■ What you are asked to do
Although the material holds pictures, none belong in the copy; transcribe exactly, and only, the lines from the one with "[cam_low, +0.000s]" through the end.
══════════
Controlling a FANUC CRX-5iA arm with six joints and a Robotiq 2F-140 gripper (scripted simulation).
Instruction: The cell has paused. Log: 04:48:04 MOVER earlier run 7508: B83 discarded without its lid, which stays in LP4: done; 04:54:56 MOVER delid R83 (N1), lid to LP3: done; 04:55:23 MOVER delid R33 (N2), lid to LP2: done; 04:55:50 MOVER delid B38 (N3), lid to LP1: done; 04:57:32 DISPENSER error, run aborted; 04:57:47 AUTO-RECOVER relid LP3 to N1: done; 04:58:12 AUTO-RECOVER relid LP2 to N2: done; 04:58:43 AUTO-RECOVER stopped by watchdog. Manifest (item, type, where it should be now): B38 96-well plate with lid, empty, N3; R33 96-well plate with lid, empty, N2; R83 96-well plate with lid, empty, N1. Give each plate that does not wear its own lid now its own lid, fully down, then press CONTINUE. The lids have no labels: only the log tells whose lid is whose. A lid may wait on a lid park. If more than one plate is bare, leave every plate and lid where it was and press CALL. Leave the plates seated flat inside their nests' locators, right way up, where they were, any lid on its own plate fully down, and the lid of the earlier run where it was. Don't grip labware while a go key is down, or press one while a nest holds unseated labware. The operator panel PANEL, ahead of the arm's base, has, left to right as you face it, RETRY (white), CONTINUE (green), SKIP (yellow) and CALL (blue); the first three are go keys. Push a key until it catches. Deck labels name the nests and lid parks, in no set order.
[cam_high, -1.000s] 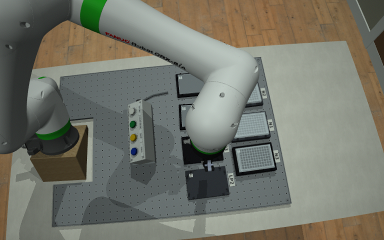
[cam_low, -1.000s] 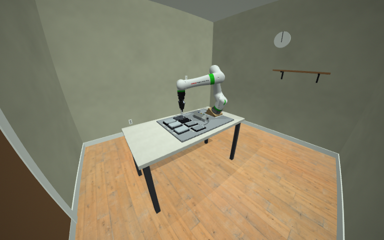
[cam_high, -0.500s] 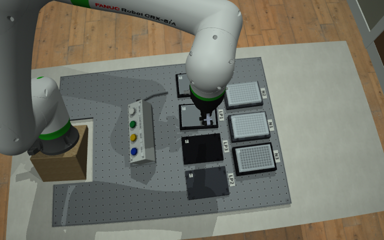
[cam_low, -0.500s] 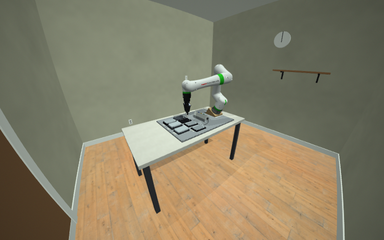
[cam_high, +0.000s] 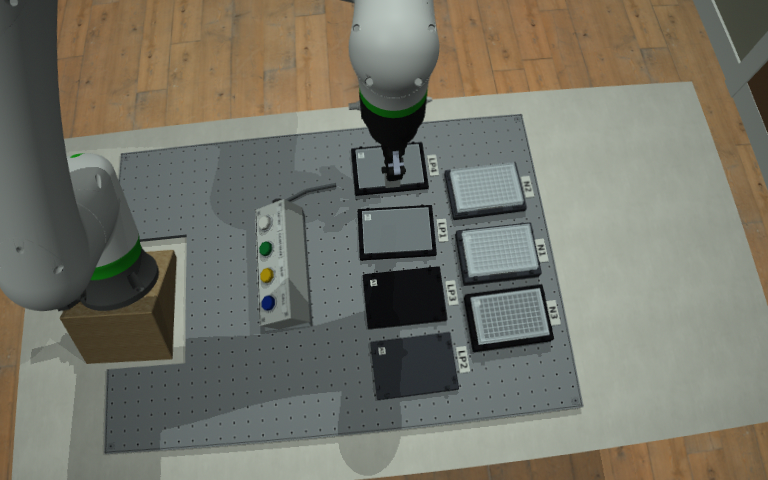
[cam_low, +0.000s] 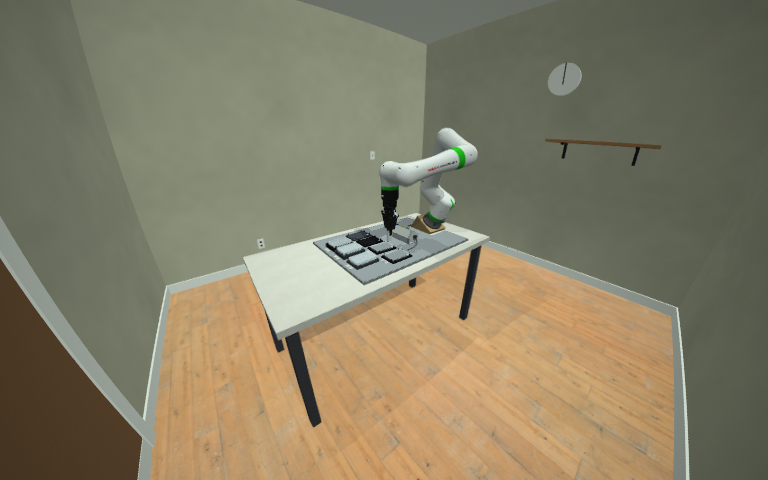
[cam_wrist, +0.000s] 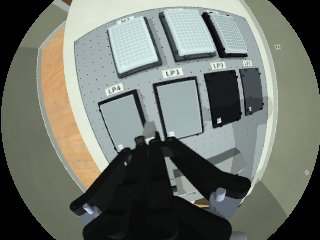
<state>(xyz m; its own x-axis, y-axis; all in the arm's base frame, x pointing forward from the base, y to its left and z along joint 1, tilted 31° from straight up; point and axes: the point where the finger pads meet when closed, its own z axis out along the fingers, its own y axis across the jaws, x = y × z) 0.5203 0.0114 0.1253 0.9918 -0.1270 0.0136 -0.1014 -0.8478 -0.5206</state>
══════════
■ Response to this task
[cam_low, +0.000s] 
[cam_wrist, +0.000s] 
<state>(xyz m; its own x-axis, y-axis; all in the arm's base frame, x pointing forward from the base, y to its left and z along joint 1, tilted 31° from straight up; point and axes: the point where the finger pads meet when closed, its own z axis out along the fingers, its own y axis across the jaws, x = y × z) 0.5203 0.0114 0.1253 0.9918 -0.1270 0.0136 -0.1014 -0.8478 -0.5206</state>

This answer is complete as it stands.